WORK REQUEST: Search term "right": work out how many lines of the data below contain it, and answer with that number alone.

(Source records)
□ □ □

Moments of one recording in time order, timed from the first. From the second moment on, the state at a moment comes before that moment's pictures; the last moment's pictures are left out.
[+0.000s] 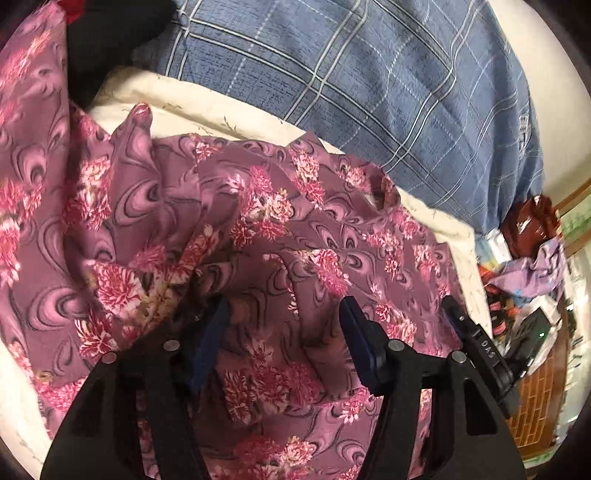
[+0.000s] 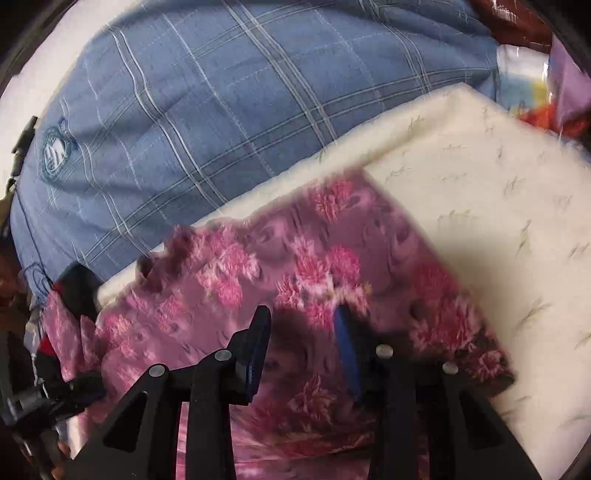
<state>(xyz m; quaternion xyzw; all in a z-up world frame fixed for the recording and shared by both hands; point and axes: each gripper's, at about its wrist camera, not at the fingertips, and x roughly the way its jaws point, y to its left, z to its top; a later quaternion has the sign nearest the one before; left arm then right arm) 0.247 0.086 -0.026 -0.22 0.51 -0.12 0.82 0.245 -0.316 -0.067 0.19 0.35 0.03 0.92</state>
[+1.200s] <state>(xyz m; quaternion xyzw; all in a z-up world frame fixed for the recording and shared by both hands) 0.310 0.447 0.034 -0.39 0.40 0.07 0.82 0.248 -0.298 -0.068 0.15 0.35 0.07 0.92</state>
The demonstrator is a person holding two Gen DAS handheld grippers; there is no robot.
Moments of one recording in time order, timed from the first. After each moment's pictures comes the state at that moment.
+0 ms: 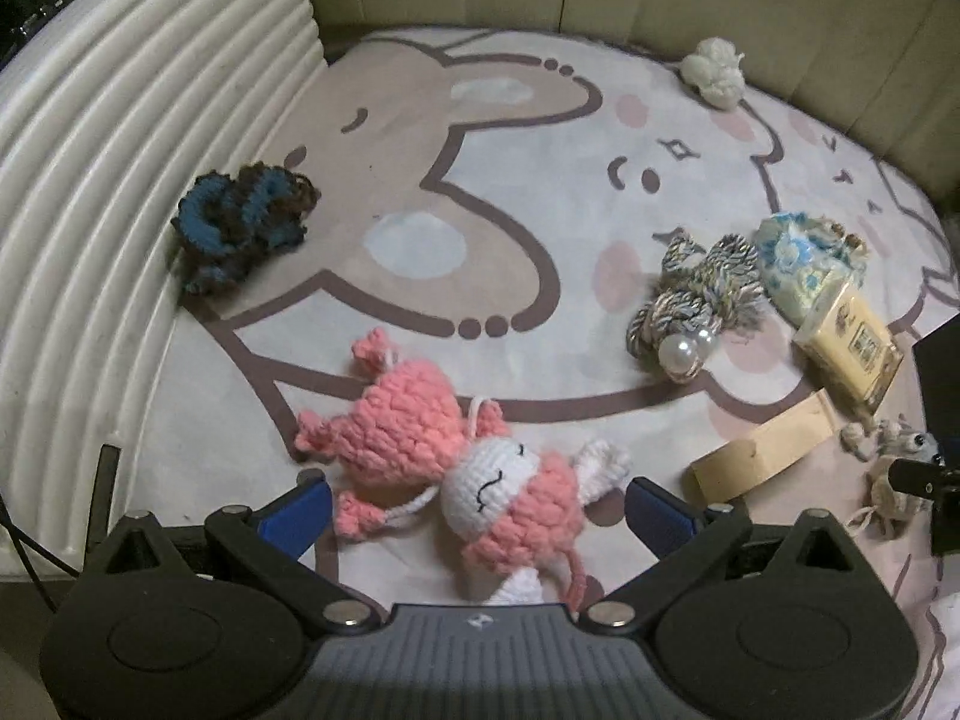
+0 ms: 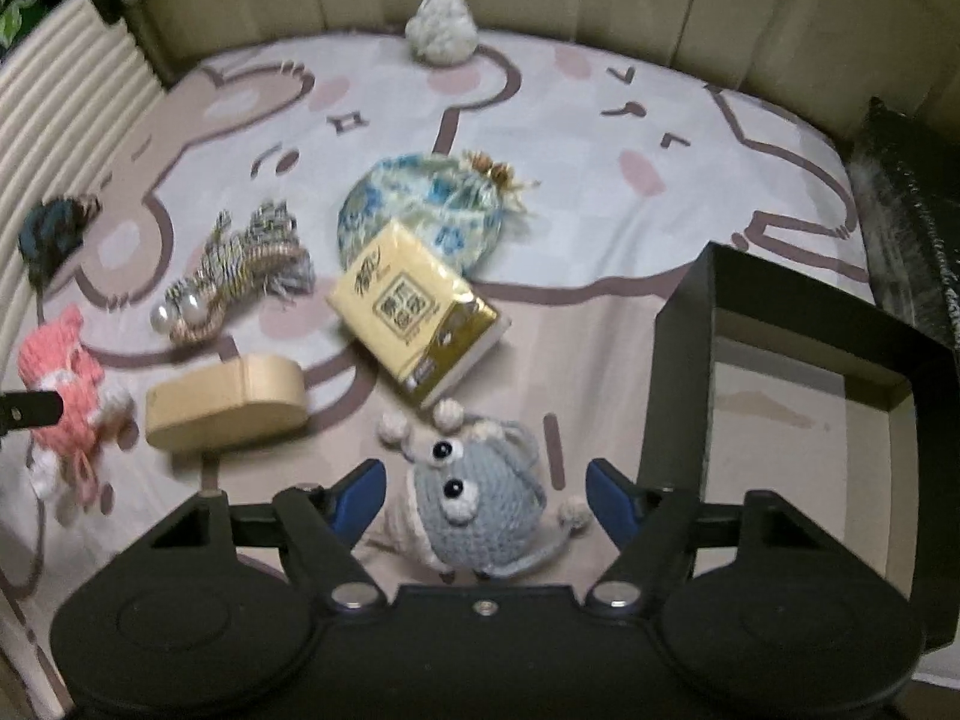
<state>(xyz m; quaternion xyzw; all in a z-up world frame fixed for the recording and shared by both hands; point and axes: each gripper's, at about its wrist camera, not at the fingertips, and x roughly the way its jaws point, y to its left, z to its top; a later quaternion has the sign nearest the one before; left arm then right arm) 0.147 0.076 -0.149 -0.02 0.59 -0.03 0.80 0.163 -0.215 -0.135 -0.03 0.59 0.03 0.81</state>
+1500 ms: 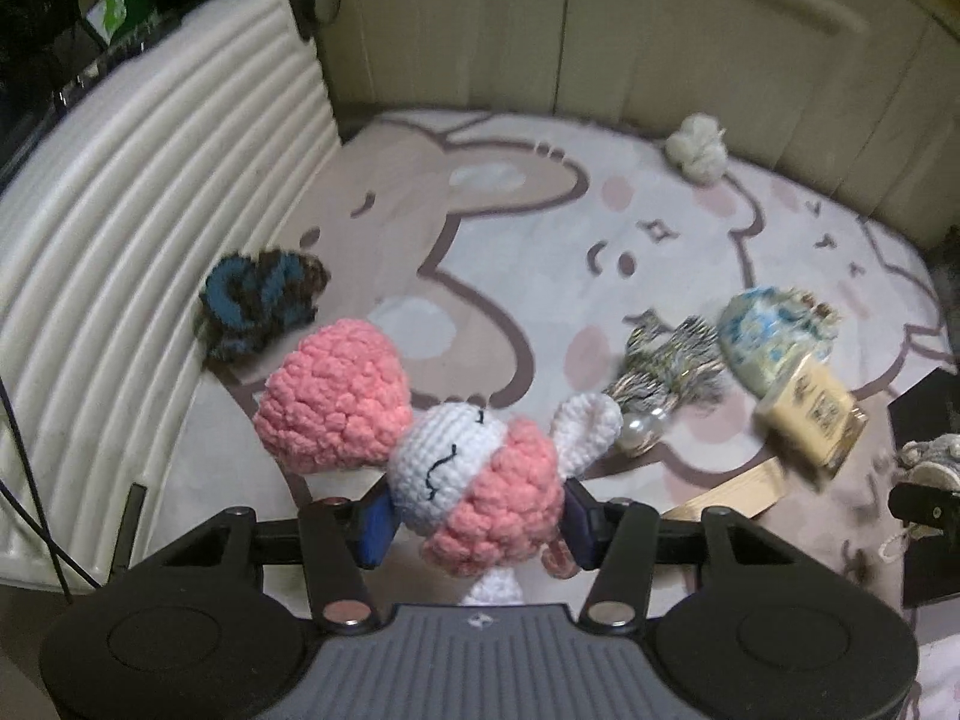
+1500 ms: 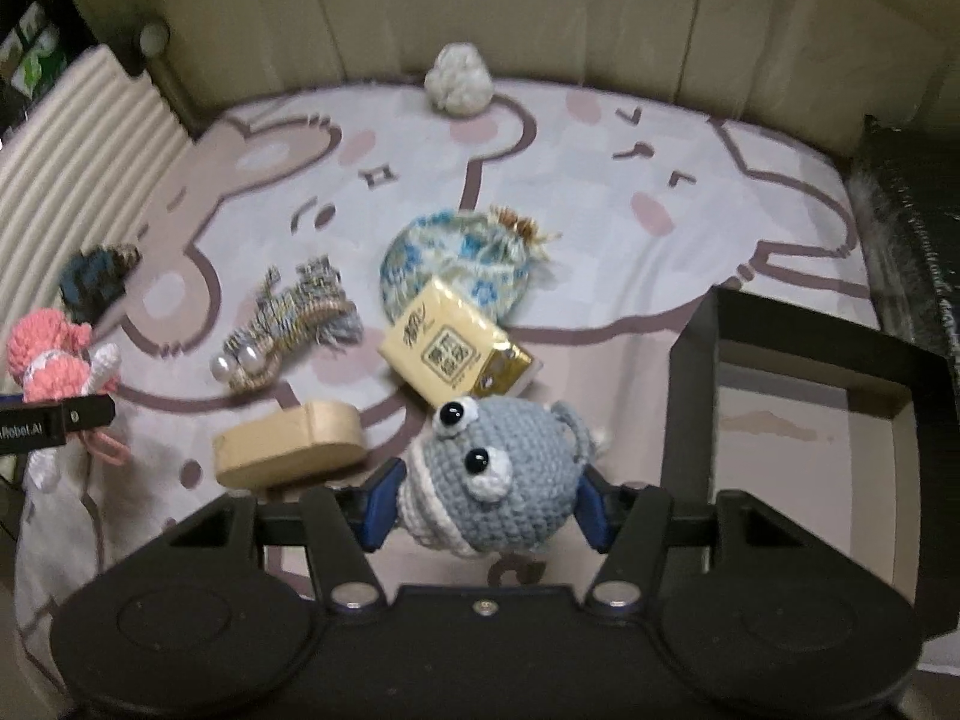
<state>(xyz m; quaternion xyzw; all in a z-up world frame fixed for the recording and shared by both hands) 0.139 0.056 -0.102 -0.03 0.53 0.00 0.85 0.157 -0.216 -0.088 0.03 0.55 0.03 0.84</state>
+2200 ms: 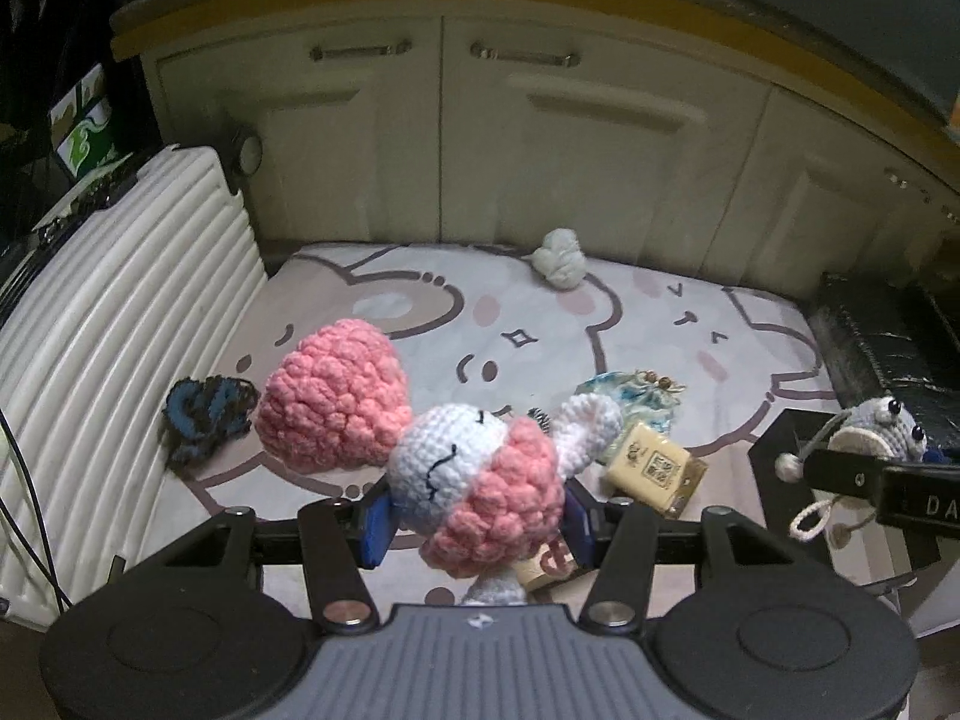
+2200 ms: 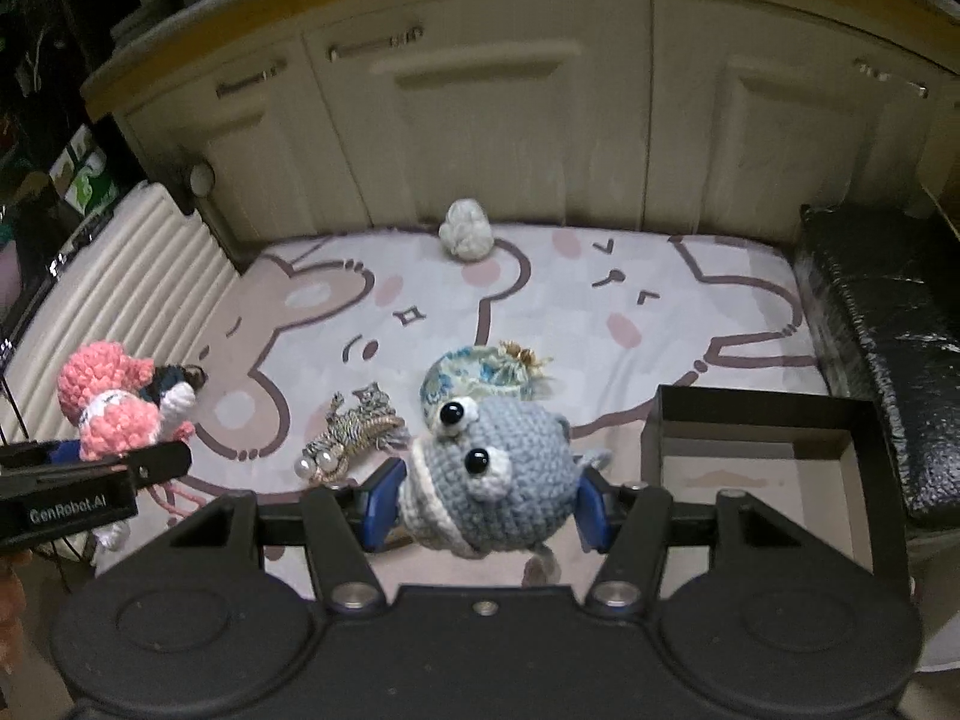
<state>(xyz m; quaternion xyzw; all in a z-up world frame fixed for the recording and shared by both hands) 0.096 0.010 -0.025 -0.03 0.44 -0.05 0.90 0.113 -0.223 -0.006 0.06 0.45 0.02 0.89</state>
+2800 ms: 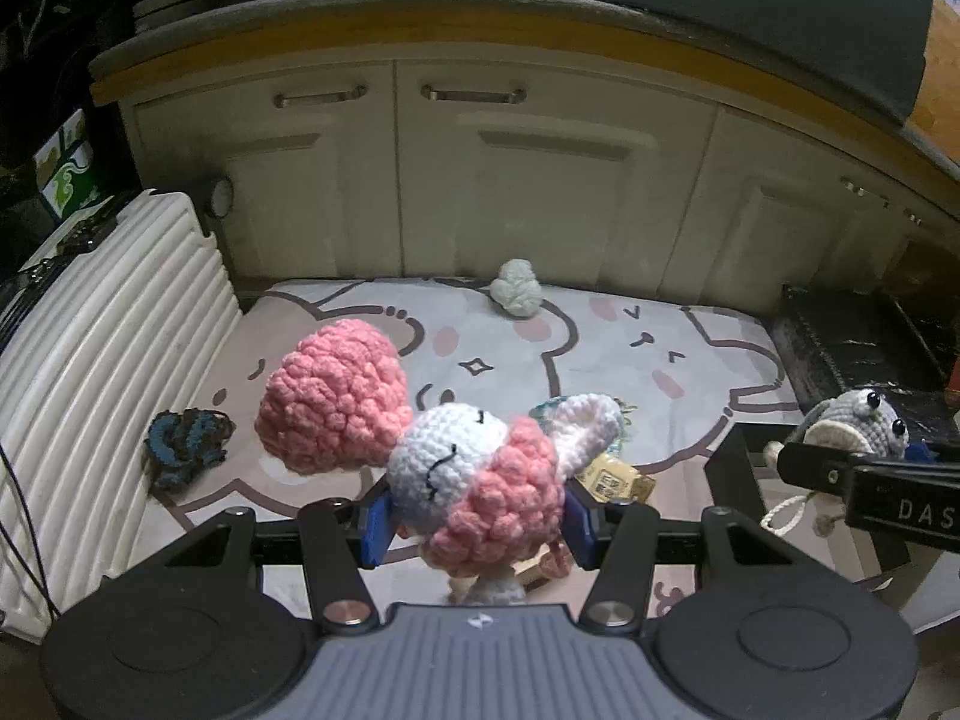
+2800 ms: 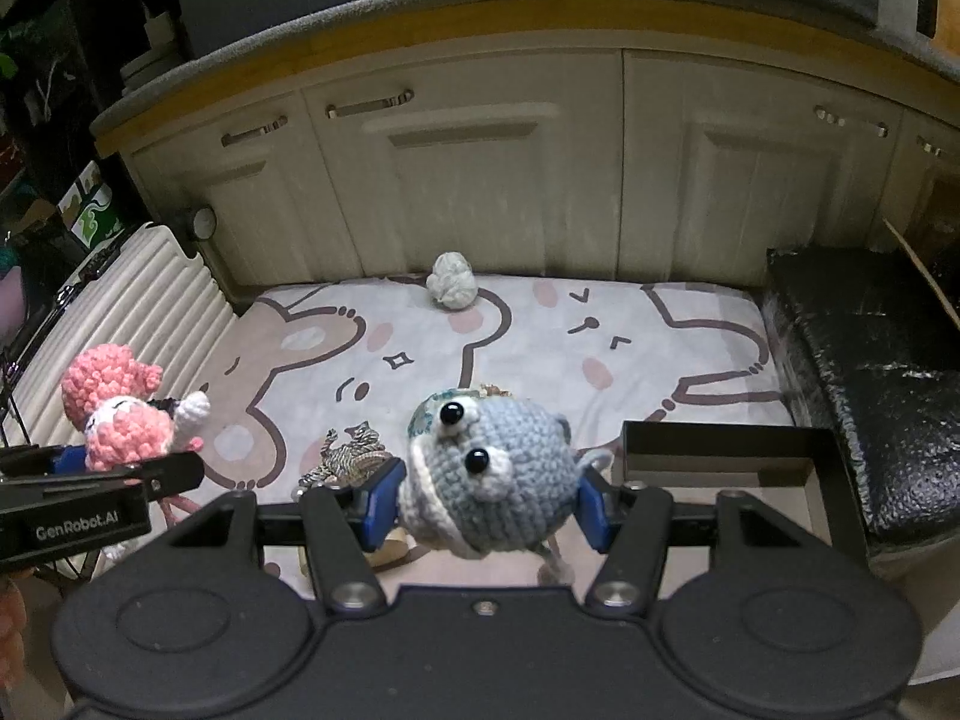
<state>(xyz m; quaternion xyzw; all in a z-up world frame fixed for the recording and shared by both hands) 0.084 -0.018 -0.005 -0.03 0.42 -0.06 0.91 0.090 -0.232 0.015 0.06 0.41 0.01 0.91</state>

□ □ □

FINISHED TASK: 2